We can put numbers on this. When a dominant scientist dies suddenly, the rate at which outsiders publish breakthrough work in that field rises, and the new contributions are disproportionately the highly cited kind (Azoulay et al., 2019). The good ideas were there the whole time. They simply would not come through the door while the great figure was alive to wave them away. The researchers’ dry conclusion is that eminent people tend to hold their position a little too long.
Move that out of the laboratory and into your own organisation and it should ruin your afternoon. The junior person with the better idea is usually not arguing with you. They are saying nothing, going home, and letting your bad call stand, because the cost of contradicting the senior figure is simply too high. This is sharpest in workplaces that prize respect for seniority, and Vietnam, in my experience of working here, prizes it more than most. That respect is a real virtue. Left unmanaged, it is also a machine for turning good ideas into silence.

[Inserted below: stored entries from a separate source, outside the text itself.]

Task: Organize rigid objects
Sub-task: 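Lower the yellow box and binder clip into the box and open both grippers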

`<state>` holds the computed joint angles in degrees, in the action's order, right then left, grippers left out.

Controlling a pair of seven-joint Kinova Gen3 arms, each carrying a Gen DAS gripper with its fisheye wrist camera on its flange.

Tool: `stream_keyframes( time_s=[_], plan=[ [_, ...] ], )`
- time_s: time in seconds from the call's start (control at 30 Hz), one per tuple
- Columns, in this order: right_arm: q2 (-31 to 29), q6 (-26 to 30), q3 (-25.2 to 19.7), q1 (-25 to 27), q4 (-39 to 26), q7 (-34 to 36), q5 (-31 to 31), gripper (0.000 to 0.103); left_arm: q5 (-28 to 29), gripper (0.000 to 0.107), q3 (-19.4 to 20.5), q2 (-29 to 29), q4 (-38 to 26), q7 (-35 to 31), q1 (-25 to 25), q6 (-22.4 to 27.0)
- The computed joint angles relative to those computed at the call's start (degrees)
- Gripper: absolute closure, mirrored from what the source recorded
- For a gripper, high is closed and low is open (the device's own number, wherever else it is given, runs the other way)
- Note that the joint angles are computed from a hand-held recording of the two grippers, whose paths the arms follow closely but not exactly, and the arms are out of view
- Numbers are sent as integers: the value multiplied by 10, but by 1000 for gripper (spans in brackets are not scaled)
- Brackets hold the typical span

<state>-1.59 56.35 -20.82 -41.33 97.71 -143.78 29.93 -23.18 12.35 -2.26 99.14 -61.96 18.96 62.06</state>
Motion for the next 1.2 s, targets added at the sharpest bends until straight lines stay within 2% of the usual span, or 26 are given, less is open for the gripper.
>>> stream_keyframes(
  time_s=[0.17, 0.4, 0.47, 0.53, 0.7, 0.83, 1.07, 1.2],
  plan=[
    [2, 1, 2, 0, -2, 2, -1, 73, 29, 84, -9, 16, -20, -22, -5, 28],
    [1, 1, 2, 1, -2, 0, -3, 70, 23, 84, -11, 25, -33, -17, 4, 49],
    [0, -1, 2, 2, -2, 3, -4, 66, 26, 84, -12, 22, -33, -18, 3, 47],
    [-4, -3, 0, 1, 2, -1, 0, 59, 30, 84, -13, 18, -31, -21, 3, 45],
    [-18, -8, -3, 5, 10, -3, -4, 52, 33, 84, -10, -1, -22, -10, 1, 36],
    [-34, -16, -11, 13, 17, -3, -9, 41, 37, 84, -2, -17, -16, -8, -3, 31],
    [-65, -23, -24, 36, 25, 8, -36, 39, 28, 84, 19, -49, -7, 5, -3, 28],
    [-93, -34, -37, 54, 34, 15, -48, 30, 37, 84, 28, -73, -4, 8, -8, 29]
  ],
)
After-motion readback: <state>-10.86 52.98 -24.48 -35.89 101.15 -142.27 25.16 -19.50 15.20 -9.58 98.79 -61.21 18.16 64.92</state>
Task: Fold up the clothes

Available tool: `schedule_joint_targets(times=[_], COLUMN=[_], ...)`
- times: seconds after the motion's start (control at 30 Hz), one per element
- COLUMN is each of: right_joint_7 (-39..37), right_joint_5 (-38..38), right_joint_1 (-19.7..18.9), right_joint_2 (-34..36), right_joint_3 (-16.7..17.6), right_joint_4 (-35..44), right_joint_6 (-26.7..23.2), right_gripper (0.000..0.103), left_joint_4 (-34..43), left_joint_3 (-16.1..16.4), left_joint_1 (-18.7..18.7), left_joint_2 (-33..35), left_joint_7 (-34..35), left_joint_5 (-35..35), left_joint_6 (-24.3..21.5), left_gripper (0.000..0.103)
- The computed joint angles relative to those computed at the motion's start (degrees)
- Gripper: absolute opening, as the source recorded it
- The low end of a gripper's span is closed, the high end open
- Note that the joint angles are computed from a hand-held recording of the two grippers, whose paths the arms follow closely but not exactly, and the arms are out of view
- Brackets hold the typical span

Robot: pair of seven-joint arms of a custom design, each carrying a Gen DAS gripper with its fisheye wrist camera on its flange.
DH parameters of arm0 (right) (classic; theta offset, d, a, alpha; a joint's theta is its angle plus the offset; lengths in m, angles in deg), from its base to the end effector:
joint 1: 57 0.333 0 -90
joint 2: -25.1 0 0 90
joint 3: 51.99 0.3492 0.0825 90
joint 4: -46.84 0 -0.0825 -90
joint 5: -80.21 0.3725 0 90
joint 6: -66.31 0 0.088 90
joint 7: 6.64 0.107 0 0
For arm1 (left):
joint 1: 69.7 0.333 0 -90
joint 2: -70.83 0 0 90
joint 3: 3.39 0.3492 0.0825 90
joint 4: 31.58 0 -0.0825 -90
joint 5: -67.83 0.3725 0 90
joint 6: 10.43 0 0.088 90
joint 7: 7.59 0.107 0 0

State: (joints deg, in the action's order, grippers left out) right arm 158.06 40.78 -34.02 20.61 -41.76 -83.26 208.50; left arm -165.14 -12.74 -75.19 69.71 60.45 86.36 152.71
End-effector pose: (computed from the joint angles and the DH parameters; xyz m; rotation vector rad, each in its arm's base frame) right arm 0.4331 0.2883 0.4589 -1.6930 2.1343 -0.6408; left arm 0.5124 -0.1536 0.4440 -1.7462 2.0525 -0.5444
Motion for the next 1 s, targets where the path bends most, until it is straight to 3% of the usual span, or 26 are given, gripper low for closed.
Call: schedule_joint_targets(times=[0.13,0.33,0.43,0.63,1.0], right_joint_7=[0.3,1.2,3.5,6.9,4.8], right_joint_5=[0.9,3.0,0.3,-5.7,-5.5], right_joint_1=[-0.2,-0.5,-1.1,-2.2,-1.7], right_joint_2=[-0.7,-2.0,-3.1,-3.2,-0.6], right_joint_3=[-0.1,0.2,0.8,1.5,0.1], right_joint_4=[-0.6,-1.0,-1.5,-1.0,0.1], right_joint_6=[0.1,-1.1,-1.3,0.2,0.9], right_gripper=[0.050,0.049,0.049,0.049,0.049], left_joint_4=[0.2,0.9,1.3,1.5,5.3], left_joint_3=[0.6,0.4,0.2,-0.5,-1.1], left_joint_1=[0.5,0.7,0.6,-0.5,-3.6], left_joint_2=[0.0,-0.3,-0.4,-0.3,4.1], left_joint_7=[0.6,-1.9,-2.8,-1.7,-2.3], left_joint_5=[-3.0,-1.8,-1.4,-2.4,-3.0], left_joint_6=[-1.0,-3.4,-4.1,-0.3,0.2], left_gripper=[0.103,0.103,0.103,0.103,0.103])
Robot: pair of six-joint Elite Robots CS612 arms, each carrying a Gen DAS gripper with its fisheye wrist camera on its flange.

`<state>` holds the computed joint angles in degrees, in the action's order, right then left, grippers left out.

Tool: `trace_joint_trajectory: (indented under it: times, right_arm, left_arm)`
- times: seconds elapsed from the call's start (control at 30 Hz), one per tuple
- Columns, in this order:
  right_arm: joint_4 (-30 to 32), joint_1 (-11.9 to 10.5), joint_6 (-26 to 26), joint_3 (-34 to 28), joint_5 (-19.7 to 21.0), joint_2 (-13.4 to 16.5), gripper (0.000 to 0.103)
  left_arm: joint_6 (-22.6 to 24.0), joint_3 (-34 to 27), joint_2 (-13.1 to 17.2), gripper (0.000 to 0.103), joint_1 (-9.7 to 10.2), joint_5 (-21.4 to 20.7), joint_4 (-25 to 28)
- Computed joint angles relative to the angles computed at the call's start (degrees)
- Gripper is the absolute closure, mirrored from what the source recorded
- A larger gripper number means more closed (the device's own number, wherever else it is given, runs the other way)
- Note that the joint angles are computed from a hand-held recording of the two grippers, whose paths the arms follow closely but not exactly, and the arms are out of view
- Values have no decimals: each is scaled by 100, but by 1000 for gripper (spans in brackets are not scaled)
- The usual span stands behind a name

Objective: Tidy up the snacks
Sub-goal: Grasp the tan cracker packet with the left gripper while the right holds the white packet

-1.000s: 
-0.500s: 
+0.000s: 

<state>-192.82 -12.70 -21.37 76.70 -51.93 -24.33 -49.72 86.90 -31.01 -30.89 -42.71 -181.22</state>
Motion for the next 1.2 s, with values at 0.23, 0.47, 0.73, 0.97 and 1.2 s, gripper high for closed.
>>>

The move is not to demand that your juniors be braver. It is to assume the best idea in the meeting is currently unspoken, and to make drawing it out your job rather than theirs. Ask the most junior person first. Reward the contradiction out loud, especially on the days it turns out they were right. Build the kind of place Azoulay’s outsiders were looking for: one where a foreign idea is not punished the moment it arrives.
The honest version
So here is the lesson, stripped of the inspirational varnish.
Your conviction is not evidence, and the fact that famous people were once doubted is no reason to wave away your own doubters. Test the belief instead of feeling it harder. And on most days, in most meetings, keep an eye on your own reflex to say “that will never work,” because history is unkind to the people who said it, and they were usually the senior figure in the room: comfortable, respected, and wrong.
The doubters are sometimes right. So are the visionaries. The only thing that has ever told them apart is a willingness to look. Be the leader who looks, at the evidence and at your own certainty, while there is still time to change your mind.
Sources
Azoulay, P., Fons-Rosen, C., & Graff Zivin, J. S. (2019). Does science advance one funeral at a time? American Economic Review, 109(8), 2889–2920. https://doi.org/10.1257/aer.20161574
Honda Sōichirō and the rise of Japan’s postwar motor vehicle industry. (2023). Education About Asia, Association for Asian Studies.
Kiran Mazumdar-Shaw on her career: “I call myself an accidental entrepreneur.” (2022). Chemical & Engineering News.